**Exercise goal:** Please output exactly the part of the records below that opens with the line containing "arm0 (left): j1" and closes with the line containing "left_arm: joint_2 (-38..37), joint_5", both lines included, and nothing else.
= Beginning of Section =
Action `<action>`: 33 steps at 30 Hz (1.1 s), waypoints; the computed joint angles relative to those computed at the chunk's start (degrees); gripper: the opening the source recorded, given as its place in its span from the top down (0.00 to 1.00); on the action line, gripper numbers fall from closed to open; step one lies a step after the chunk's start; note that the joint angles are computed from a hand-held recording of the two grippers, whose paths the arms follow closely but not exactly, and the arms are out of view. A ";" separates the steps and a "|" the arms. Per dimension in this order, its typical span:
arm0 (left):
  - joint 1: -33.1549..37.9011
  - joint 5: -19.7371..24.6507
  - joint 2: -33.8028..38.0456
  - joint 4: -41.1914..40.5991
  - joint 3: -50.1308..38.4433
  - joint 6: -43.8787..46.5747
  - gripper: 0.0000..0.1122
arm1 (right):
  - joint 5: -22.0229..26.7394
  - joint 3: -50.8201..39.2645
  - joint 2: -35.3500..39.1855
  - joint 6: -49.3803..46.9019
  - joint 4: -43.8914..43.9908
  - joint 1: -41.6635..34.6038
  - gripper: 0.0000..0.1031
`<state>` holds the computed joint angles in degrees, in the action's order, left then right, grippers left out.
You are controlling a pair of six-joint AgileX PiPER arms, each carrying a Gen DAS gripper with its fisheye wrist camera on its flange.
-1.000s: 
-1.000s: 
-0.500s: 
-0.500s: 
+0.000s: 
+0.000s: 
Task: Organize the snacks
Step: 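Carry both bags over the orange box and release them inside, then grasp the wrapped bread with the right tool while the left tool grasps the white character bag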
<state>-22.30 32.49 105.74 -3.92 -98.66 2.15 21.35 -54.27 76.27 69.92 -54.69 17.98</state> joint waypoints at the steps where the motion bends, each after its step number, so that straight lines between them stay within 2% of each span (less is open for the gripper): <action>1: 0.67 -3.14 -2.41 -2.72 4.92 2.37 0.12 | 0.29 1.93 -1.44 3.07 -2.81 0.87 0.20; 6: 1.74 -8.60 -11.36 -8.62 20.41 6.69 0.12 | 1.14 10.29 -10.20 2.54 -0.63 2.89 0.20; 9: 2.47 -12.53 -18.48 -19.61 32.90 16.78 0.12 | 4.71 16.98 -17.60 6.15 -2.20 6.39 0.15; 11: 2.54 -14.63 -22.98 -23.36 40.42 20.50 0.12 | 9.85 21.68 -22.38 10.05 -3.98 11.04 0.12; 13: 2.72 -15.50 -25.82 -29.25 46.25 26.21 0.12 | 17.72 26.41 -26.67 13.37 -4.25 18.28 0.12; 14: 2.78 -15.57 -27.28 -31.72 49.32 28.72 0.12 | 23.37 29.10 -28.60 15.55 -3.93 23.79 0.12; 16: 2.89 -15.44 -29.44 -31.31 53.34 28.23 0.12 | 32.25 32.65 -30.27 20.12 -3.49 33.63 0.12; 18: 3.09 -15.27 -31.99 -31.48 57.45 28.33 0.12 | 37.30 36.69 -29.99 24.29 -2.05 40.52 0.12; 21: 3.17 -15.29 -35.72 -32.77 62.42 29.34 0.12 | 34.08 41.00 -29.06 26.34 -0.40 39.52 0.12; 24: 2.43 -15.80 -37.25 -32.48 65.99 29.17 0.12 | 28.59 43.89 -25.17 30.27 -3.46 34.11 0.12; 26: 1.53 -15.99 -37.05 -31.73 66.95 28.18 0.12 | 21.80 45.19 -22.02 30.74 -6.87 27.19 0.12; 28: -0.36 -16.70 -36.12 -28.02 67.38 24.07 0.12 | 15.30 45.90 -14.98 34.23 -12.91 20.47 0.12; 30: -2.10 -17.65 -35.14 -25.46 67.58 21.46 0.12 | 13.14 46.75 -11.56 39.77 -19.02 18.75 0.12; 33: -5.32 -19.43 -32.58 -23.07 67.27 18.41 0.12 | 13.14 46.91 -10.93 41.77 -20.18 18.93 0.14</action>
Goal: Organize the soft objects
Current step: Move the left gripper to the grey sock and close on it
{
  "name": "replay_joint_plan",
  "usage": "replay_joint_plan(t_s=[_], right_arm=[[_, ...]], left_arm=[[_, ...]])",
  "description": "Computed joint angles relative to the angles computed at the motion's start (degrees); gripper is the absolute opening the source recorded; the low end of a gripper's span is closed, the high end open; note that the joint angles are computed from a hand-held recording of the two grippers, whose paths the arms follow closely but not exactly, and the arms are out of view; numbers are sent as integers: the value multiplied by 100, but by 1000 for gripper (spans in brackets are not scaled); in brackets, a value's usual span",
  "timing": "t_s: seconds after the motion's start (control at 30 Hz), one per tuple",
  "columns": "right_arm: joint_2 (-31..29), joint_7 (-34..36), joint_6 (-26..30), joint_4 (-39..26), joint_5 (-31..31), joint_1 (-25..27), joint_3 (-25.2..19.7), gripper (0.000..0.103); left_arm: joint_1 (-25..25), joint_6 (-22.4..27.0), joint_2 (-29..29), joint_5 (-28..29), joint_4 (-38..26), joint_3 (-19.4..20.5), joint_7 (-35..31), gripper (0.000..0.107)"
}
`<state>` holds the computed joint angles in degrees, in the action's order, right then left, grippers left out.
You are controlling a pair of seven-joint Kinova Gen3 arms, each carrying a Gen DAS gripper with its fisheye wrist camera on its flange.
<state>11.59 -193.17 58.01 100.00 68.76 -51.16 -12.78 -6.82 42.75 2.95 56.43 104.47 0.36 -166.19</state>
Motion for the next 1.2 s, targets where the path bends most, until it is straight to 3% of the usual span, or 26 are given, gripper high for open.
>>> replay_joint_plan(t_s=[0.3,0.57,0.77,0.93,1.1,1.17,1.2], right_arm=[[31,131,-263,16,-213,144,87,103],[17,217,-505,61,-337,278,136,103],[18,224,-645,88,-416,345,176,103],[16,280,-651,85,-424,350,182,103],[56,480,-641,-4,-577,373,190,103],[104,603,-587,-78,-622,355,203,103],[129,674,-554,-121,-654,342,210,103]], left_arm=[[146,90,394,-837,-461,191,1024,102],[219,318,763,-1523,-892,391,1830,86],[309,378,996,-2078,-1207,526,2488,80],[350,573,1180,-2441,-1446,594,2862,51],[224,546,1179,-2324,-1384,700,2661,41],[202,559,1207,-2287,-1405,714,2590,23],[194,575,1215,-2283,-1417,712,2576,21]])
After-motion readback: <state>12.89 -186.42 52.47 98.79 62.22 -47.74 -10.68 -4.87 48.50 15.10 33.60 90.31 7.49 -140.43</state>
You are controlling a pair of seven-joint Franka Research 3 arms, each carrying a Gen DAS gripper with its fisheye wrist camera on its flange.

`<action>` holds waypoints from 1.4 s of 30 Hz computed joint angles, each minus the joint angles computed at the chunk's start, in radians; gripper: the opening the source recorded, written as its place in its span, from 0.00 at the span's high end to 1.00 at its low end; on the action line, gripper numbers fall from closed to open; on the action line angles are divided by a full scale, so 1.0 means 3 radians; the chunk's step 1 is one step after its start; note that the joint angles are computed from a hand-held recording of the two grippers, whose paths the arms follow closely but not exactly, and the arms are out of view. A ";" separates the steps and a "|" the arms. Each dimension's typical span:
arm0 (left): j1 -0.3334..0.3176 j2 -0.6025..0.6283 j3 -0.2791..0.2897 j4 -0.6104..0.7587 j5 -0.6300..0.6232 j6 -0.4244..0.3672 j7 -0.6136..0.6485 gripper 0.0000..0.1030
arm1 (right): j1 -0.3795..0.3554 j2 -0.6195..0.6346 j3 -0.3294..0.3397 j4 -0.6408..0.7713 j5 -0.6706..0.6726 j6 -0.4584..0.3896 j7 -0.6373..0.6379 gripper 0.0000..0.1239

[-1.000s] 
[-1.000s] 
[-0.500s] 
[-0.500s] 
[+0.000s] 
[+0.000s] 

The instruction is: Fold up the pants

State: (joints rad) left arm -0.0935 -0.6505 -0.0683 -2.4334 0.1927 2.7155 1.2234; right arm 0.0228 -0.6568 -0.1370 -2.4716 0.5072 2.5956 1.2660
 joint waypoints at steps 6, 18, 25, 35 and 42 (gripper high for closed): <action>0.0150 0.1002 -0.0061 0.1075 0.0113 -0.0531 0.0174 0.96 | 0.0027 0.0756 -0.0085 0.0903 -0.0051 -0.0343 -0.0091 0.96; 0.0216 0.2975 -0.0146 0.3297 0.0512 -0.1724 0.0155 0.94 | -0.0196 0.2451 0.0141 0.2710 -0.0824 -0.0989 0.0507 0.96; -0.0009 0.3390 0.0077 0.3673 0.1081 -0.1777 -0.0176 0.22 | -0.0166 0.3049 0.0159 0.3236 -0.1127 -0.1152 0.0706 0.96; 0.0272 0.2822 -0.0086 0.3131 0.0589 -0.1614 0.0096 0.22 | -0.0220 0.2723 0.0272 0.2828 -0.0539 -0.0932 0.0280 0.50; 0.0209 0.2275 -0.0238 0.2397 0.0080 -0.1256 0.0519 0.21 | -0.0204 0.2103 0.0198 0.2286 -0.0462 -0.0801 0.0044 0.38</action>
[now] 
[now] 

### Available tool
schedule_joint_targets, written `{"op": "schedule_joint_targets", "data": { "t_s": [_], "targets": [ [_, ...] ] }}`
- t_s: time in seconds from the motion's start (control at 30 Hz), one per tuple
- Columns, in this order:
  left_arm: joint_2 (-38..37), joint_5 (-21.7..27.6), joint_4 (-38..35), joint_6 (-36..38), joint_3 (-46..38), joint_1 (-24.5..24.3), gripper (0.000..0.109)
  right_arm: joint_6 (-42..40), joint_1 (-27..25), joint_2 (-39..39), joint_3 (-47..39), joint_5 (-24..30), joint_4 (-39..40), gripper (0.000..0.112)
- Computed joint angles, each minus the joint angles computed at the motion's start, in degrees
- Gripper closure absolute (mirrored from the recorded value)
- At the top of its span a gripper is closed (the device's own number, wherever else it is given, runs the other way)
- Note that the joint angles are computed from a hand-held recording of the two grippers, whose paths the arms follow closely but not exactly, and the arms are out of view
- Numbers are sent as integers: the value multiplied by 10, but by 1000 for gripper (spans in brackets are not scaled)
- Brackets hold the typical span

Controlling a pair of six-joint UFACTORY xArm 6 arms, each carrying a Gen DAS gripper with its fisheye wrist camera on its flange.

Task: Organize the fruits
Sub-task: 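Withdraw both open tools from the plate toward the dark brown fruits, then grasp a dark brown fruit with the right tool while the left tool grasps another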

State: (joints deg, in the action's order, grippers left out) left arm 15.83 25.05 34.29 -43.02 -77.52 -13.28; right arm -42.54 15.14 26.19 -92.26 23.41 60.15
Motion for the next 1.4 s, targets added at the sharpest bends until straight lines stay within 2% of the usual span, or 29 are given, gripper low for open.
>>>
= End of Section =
**Result for this exercise:**
arm0 (left): j1 -0.3334..0.3176 j2 -0.6025..0.6283 j3 -0.2791..0.2897 j4 -0.6104..0.7587 j5 -0.6300..0.6232 j6 -0.4244..0.3672 j7 -0.6136..0.6485 gripper 0.0000..0.1030
arm1 (right): j1 -0.3795..0.3554 j2 -0.6195..0.6346 j3 -0.3294..0.3397 j4 -0.6408..0.7713 j5 -0.6706..0.6726 j6 -0.4584..0.3896 j7 -0.6373..0.6379 gripper 0.0000..0.1239

[-1.000s] 
[-1.000s] 
[-0.500s] 
[-0.500s] 
[+0.000s] 
[+0.000s] 

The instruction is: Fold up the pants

State: (joints rad) left arm -0.0935 -0.6505 -0.0683 -2.4334 0.1927 2.7155 1.2234; right arm 0.0228 -0.6568 -0.1370 -2.4716 0.5072 2.5956 1.2660
 joint waypoints at steps 6, 18, 25, 35 and 42 (gripper high for closed): <action>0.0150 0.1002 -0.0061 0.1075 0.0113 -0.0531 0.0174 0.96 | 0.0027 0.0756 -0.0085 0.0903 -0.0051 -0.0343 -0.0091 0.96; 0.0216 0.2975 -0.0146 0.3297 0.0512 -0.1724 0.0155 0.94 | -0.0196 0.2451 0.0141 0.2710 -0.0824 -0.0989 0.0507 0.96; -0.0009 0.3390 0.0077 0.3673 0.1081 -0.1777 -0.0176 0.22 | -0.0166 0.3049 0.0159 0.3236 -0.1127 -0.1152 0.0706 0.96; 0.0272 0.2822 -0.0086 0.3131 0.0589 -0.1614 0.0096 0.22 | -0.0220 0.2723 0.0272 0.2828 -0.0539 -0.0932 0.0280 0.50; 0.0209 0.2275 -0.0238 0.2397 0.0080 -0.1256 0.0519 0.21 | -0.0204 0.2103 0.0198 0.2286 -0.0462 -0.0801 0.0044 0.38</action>
[now] 
[now] 

### Available tool
schedule_joint_targets, written `{"op": "schedule_joint_targets", "data": { "t_s": [_], "targets": [ [_, ...] ] }}`
- t_s: time in seconds from the motion's start (control at 30 Hz), one per tuple
- Columns, in this order:
  left_arm: joint_2 (-38..37), joint_5 (-21.7..27.6), joint_4 (-38..35), joint_6 (-36..38), joint_3 (-46..38), joint_1 (-24.5..24.3), gripper (0.000..0.109)

That concludes the answer to the exercise.